Grosswald was born on December 15, 1912 in Bucharest, Romania. He received a Master's degree from the University of Bucharest in 1933.

Grosswald was Jewish, and fled from the Nazis to Paris in the late 1930s, then to Orléans, then through Spain to Cuba where he spent the rest of World War II. He moved to Puerto Rico in 1946 and then to the United States in 1948. He received his PhD under Hans Rademacher from the University of Pennsylvania in 1950.

Grosswald died April 11, 1989 in Narberth, Pennsylvania.

Grosswald's first three scientific papers, written while he was in Cuba, were published under the pseudonym E.G. Garnea.

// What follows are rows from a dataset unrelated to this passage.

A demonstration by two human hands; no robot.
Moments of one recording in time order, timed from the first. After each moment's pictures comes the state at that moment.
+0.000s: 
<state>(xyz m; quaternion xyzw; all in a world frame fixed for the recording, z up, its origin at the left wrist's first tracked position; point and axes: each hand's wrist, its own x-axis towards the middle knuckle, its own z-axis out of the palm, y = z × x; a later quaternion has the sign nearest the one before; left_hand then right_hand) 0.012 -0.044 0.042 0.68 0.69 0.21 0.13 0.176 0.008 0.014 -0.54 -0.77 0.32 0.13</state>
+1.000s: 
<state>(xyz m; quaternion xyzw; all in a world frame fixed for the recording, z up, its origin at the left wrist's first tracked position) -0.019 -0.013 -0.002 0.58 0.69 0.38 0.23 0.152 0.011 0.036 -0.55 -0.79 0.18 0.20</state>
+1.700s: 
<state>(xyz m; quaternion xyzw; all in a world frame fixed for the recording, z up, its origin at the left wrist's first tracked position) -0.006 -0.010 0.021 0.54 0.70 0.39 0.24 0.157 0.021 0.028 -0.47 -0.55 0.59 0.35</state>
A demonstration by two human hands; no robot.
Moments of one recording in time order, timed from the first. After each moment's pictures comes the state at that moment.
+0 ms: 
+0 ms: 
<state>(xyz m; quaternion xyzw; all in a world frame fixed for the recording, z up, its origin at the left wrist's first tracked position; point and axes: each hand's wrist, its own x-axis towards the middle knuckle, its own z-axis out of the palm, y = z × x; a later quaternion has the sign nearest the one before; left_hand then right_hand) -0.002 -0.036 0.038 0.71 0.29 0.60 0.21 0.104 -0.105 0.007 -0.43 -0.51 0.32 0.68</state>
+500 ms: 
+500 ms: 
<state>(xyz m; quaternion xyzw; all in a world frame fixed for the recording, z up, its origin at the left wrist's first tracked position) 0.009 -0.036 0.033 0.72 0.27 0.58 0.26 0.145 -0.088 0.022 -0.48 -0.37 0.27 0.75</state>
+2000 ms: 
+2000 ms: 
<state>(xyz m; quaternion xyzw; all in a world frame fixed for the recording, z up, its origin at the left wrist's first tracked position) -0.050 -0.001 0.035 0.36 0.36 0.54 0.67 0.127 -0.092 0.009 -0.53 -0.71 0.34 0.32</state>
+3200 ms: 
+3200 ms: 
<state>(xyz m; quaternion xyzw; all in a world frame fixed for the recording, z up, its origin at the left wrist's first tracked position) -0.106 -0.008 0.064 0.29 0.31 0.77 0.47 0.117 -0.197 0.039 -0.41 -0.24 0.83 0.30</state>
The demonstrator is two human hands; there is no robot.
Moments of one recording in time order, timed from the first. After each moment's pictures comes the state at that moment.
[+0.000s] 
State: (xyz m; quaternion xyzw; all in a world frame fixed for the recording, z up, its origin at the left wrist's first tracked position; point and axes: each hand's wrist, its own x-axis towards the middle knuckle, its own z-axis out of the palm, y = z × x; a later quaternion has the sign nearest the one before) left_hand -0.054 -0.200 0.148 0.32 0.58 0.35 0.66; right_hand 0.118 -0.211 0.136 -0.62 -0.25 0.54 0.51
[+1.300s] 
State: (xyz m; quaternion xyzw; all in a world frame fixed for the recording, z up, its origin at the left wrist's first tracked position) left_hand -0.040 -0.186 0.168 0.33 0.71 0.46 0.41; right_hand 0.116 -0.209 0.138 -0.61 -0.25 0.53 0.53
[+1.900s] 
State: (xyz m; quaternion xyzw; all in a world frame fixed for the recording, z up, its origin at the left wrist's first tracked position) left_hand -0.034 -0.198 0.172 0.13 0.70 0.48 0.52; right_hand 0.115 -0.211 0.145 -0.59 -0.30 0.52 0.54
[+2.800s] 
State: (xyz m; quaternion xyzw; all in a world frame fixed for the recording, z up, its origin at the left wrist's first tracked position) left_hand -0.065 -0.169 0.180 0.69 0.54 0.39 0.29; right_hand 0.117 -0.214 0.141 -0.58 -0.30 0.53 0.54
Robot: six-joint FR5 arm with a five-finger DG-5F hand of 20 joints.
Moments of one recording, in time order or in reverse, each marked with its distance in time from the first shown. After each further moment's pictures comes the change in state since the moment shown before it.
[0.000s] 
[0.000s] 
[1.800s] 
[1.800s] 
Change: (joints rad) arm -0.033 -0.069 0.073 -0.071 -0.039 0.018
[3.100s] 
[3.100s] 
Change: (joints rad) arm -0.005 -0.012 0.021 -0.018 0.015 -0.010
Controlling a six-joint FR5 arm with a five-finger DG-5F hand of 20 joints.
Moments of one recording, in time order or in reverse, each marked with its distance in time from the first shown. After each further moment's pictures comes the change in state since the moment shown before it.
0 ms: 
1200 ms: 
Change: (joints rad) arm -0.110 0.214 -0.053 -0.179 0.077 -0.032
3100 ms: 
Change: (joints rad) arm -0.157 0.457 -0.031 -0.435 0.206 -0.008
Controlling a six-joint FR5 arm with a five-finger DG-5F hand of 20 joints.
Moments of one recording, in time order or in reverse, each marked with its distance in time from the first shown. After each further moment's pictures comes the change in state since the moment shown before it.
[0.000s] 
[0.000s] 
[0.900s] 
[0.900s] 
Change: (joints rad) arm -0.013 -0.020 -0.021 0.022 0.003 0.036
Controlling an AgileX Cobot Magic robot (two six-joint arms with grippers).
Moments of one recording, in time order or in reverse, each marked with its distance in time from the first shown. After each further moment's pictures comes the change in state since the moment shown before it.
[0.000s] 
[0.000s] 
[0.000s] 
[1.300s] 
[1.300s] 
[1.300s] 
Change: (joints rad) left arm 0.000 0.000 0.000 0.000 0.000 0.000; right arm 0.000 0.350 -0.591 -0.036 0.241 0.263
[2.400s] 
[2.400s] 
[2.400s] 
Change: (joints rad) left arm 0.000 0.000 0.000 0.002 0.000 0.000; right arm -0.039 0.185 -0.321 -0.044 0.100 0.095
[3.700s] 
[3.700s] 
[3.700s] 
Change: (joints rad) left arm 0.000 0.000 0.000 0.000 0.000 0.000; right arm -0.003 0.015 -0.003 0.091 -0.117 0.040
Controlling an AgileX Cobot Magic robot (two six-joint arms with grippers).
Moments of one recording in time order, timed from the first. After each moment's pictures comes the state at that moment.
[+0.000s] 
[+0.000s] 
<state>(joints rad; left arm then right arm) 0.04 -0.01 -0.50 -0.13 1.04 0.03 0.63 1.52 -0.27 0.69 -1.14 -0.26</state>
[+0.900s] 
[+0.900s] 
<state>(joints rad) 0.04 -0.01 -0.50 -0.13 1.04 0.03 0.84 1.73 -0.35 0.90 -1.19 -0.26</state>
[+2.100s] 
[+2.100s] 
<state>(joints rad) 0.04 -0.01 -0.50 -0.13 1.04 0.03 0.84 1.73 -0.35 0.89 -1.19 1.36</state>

After receiving his PhD in 1950, Grosswald taught at the University of Pennsylvania from 1952 to 1968 and then moved to Temple University and stayed until his retirement in 1980. He also held positions at the University of Saskatchewan (1950), Institute for Advanced Study (1951), the Technion (1980 – 1981), Swarthmore College (1982), and the University of Pennsylvania (1984).

Grosswald completed some works of his teacher Hans Rademacher, who died in 1969. Rademacher had prepared notes for an Earle Raymond Hedrick Lecture in Boulder, Colorado, in 1963 on Dedekind sums, but fell ill, and Grosswald gave the lecture for him. After Rademacher's death, Grosswald edited and completed the notes and published them in the Carus Mathematical Monographs series as Dedekind Sums. He also edited for publication Rademacher's posthumous textbook Topics in Analytic Number Theory.

Grosswald was elected to the Board of Governors of the Mathematical Association of America for 1965 – 1968. Temple University's Mathematics Department annually sponsors the Emil Grosswald Memorial Lectures.